# To do:
Each line below must be reproduced exactly, though the pictures are to be dropped.

★ ★ ★

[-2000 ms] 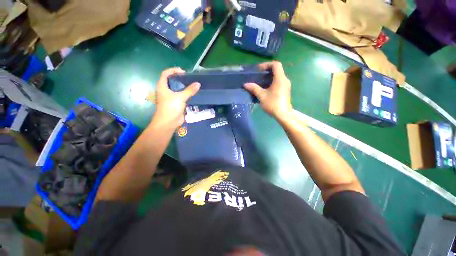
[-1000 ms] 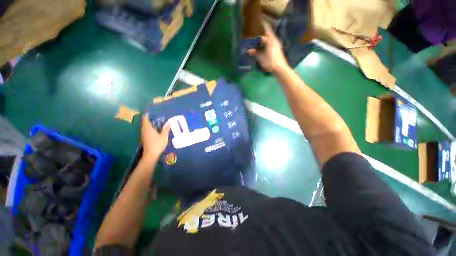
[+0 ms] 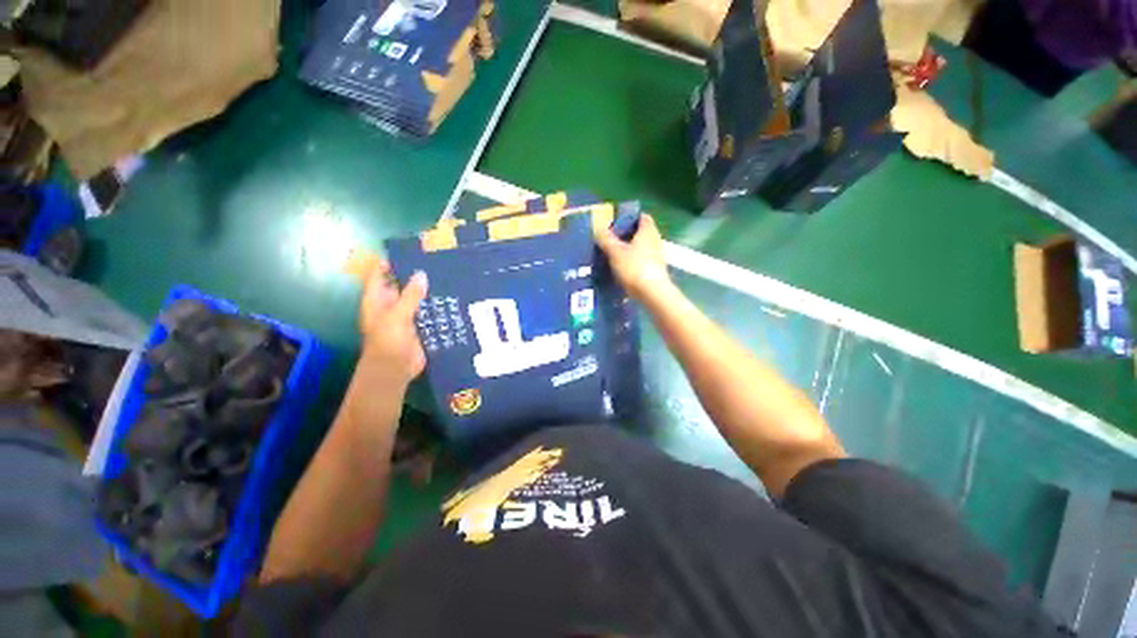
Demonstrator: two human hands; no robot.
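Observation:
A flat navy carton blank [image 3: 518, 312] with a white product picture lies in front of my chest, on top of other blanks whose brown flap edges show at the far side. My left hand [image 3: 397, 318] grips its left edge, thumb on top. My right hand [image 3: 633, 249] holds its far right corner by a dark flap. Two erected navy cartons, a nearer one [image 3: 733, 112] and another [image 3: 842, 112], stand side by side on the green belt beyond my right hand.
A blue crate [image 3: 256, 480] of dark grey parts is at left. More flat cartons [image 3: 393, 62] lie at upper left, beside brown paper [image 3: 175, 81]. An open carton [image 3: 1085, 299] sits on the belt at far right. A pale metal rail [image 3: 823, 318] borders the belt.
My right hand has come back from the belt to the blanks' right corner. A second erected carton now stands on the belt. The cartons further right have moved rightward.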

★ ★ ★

# Completed task:
[-2000 ms] 
[-1000 ms] 
[+0 ms] 
Demonstrator: two human hands; no robot.
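Observation:
A flat navy carton blank [image 3: 518, 312] with a white product picture lies in front of my chest, on top of other blanks whose brown flap edges show at the far side. My left hand [image 3: 397, 318] grips its left edge, thumb on top. My right hand [image 3: 633, 249] holds its far right corner by a dark flap. Two erected navy cartons, a nearer one [image 3: 733, 112] and another [image 3: 842, 112], stand side by side on the green belt beyond my right hand.
A blue crate [image 3: 256, 480] of dark grey parts is at left. More flat cartons [image 3: 393, 62] lie at upper left, beside brown paper [image 3: 175, 81]. An open carton [image 3: 1085, 299] sits on the belt at far right. A pale metal rail [image 3: 823, 318] borders the belt.
My right hand has come back from the belt to the blanks' right corner. A second erected carton now stands on the belt. The cartons further right have moved rightward.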

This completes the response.